What really sets GitHub apart, is not that it uses Git, but how elegantly it pulls everything together (source control, new API discovery, networking, site hosting) around a set of core social networking ideas.
So, do you think it is possible to create something similar, but with the support for some other version control system, like mercurial? Or even a centralized one like svn?
Could it even be github to offer this, despite the name?
There is a hg plugin which allows lossless communication between git and hg [1]. So in a way github already exists for mercurial, and since it already exists there is no question as to whether or not it is possible to do.
I've been experimenting with bzr-git, pushing my bazaar branches to github... so far, so good (though I've not really done any 'social' stuff yet or been branching other peoples work).
When I moved to Portland, OR I was amazed with how social the tech community is here. Informal coding gatherings spring up regularly throughout the city, and there are two reliable "pdx hackathon" nights you can show up and hack on interesting projects with interesting people.
GitHub is closed in the sense that you can't access most of its source code but it's not really a problem since Git is decentralised. When you clone a repository from GitHub, you have everything you need to host that repository somewhere else. GitHub doesn't take any power away from the project - it only provides tools to easily manage your project.
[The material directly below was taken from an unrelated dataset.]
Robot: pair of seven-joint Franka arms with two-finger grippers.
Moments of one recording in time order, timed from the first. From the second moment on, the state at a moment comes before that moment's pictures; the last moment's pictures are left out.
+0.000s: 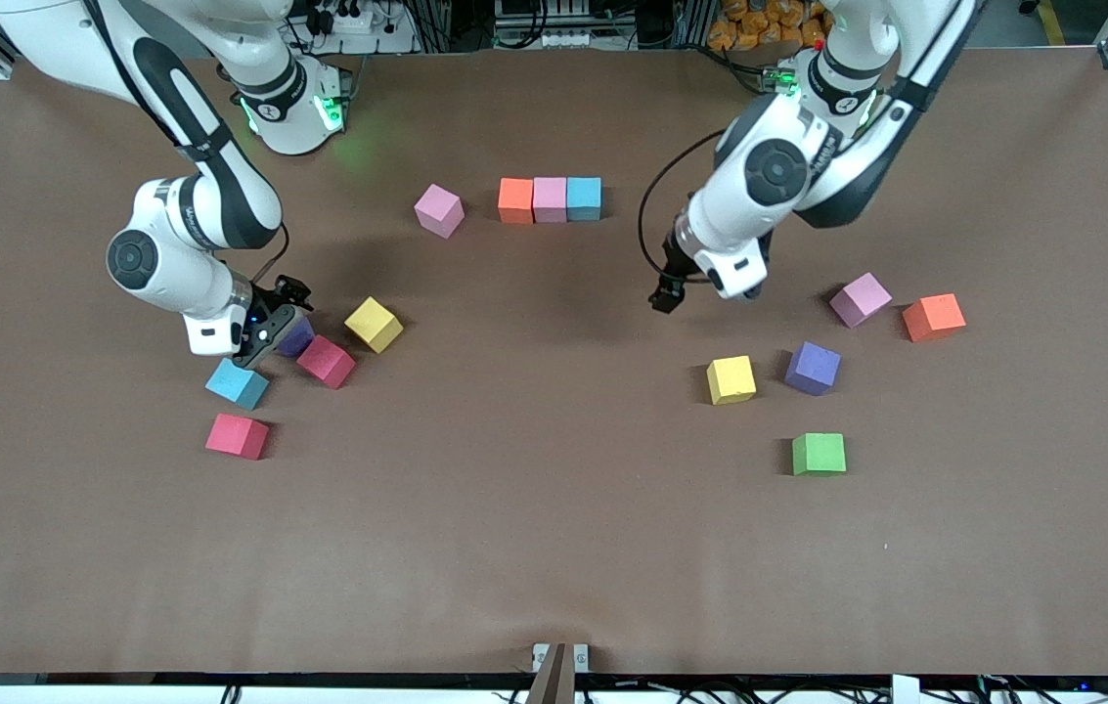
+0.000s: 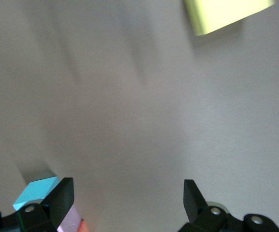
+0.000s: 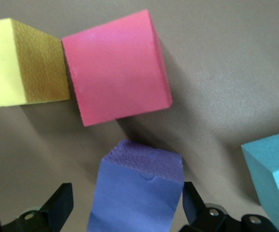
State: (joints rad) left arm 0.13 0.25 -0.75 -2.12 -0.14 2.31 -1.80; right arm -0.20 0.25 0.27 -2.42 0.10 2.53 -0.79
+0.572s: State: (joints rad) left arm 0.20 0.41 -0.67 -2.01 0.05 2.30 -1.48; right arm -0.27 0.25 0.28 -2.44 0.16 2.53 -0.71
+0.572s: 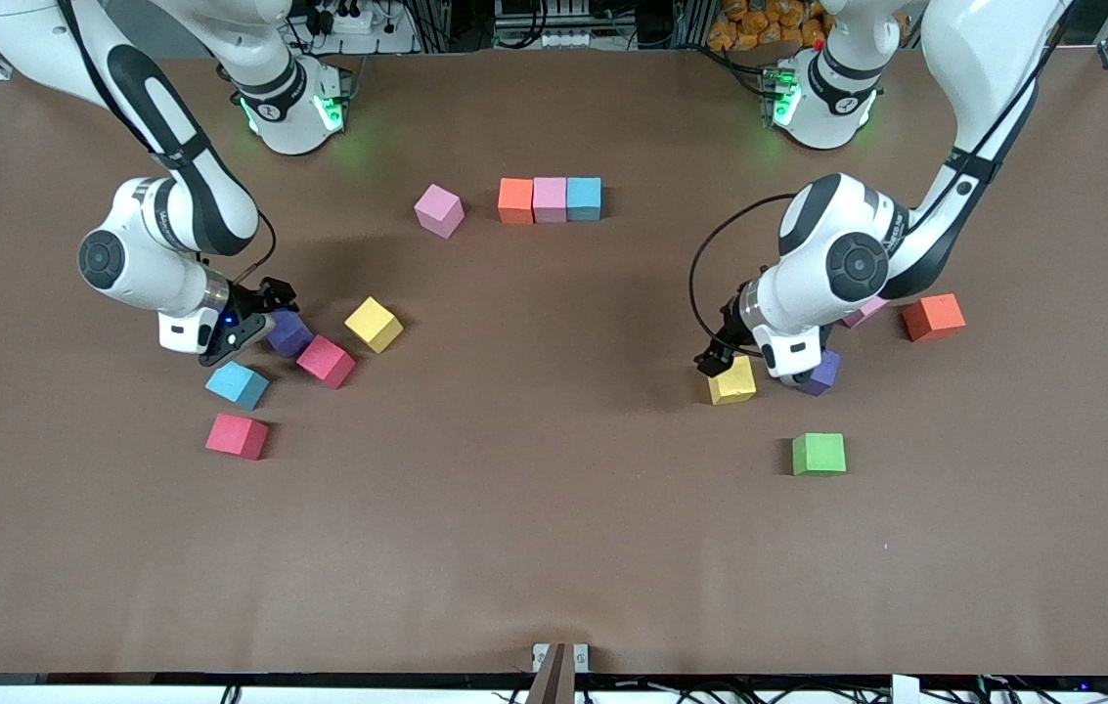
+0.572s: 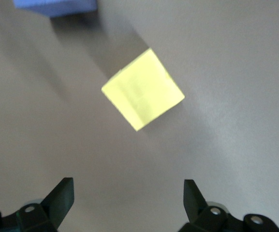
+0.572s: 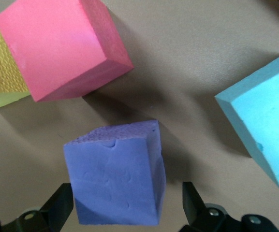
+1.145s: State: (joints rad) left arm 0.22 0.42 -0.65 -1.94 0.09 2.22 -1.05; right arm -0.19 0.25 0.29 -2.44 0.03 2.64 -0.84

I'm not sure that status of downloading a project's issues or wiki but I remember they were working on making them clonable.
I think the value of the community generally outweighs any concerns about them not releasing the source for it.
That said, I would love an open-source equivalent of Github. It would be fantastic for projects to be able to create an equivalent for members of their project and authors of the plugins, skins and other add-ons that surround it.
I've been using GitHub since 08 and I still think it's refreshing to continually run into developers that have recently discovered the distributed (hell, rejuvenated!) approach to collaborative software development.
2000, rather. Source Forge was really social at some point; I used to routinely browse the "help wanted" sections and found a few interesting projects to contribute to that way.